Please suggest if this is a valid scenario.

artembilan commented 2 months ago

What are your 1, 2, 3, 4? Different scenarios, or steps, or states of the same scenario? Isn't this a result of all the changes you have introduced recently?

C0 has thrown error while processing. This would stop the running ConcurrentContainer !!!!

This indeed must not happen. The failure in one child container must not effect all others.

Does it happen even in previous versions, even before your recent changes?

LokeshAlamuri commented 2 months ago

Isn't this a result of all the changes you have introduced recently?

I have not introduced any bugs. Current bug is a different one. It is existing in previous versions also. I have provided JUnit to replicate this scenario. Please review and suggest if this a valid scenario and needs to be fixed.

LokeshAlamuri commented 2 months ago

What are your 1, 2, 3, 4? Different scenarios, or steps, or states of the same scenario? Isn't this a result of all the changes you have introduced recently?

These are steps to be followed to get the overview of bug. These are not different scenarios.
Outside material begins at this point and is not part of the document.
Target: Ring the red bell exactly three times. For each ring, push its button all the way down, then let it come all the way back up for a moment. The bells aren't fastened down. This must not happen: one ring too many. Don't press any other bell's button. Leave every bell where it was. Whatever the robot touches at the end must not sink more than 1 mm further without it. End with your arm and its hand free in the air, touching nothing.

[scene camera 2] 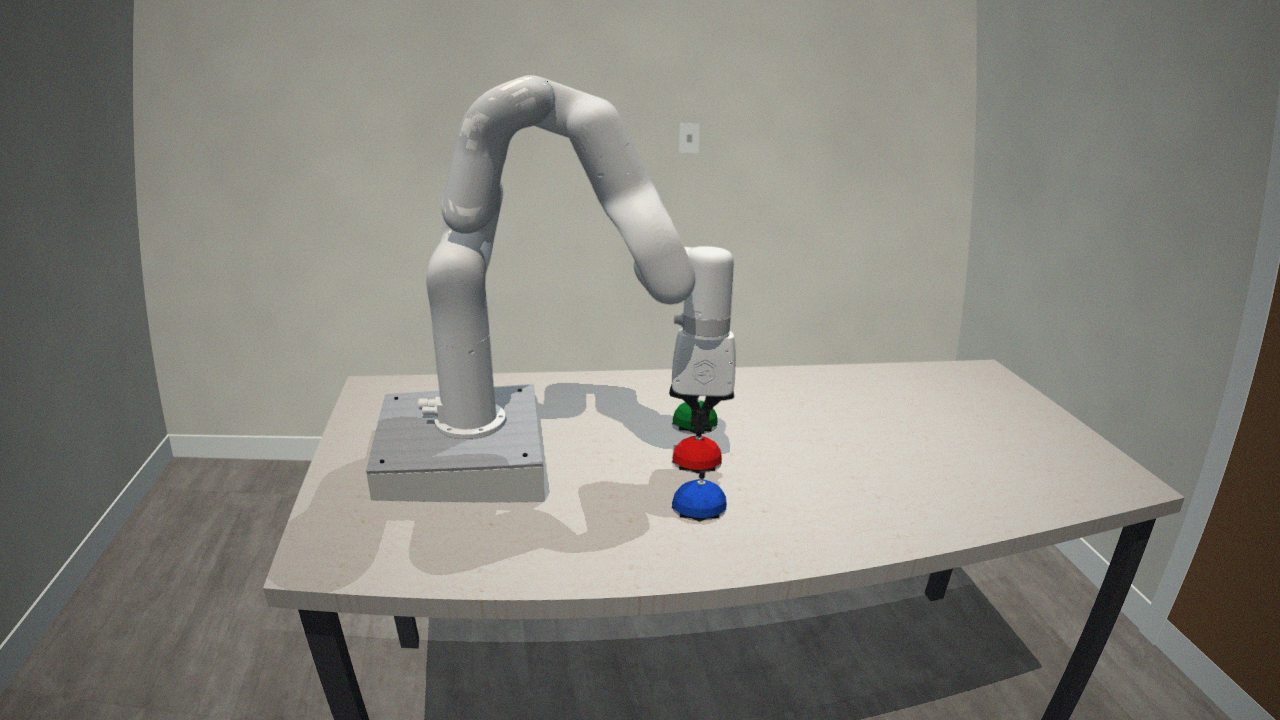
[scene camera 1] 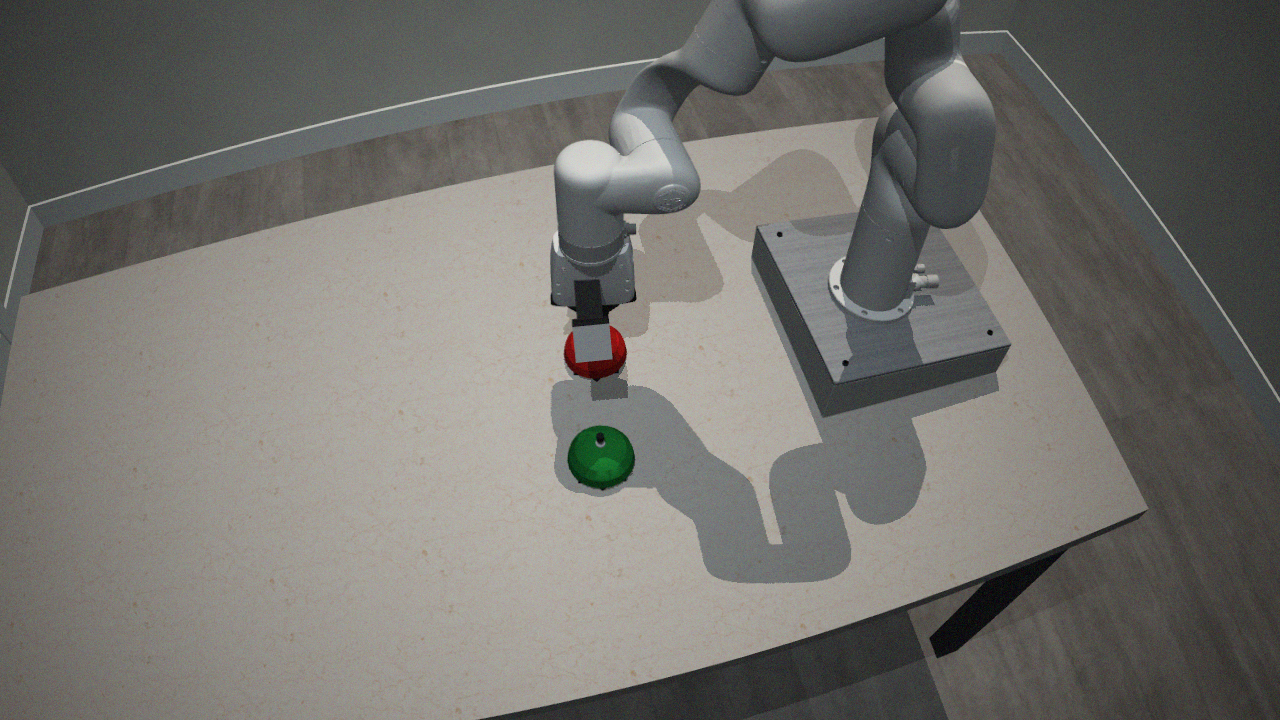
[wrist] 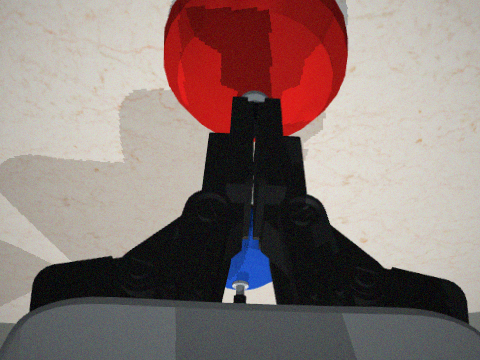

Please let me know, if I have to provide more information regarding this issue.

This bug is not because of my changes.

artembilan commented 2 months ago

No problem!

I will need more time to investigate this. We may ask if @sobychacko has some cycles to look into this quicker. Thanks

LokeshAlamuri commented 2 months ago

If you are ok, I will try to fix the issue and provide the PR. I am having some idea on it.